Just got my new ViP 211 and Dish 1000 sat antenna installed but I'm
having problems with OTA reception, specifically a few of the local
stations in my area. I live in Los Angeles in a area where I should get
good reception of the digital channels in my area., but I'm having
problems with channel 28.01 (KCET) which is one of the local PBS-HD
channels here. I keep getting freezes in the images, just momentary but
they are anoying. I'm using a Radio shack 120" Boom Length, 37-Element
Antenna mounted to a long pole in top of the house, It's the largest in
the neighborhood, and I checked antennaweb.org to get the correct
alignment and direction to the transmitting stations at my location
which is 32 degrees from (0) degrees north. I'm getting a signal
strength between 88 and 91 percent.on 28-01 which I think is pretty
good but I'm still getting this problem with the freezes. I've tried
re-setting the reciever with the push the power button for 10 sec and
then dumping the reciever's memory and reaquireing the local stations
but that does'nt seem to work.

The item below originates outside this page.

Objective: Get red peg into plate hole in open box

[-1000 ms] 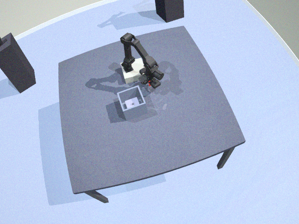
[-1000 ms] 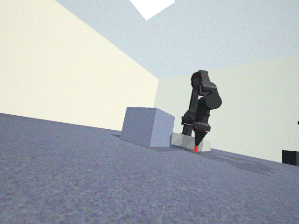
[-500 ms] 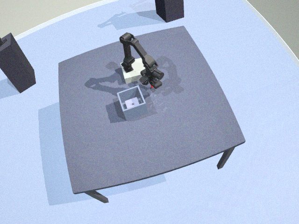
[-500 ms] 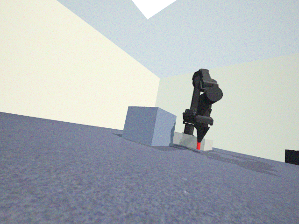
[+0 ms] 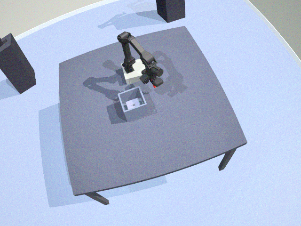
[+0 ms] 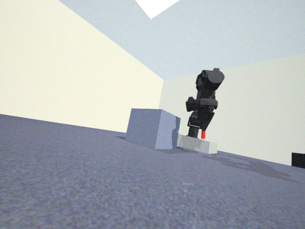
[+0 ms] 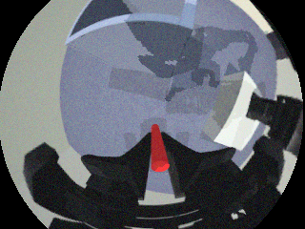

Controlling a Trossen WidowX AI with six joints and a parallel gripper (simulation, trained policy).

All the other digital stations seem to
come in ok with no freezes, just 28-01. I also get another PBS-HD
station, 50-01 (KCOE) which has a signal strength of about 85 percent,
a little less than 28-01 and 50-01 does'nt have any problems with the
freeezes so I'm stumped over what is causing this problem. If anybody
has any suggestions or imput on how I can find a solution to this
problem I would appreciate them.
Thanks


----------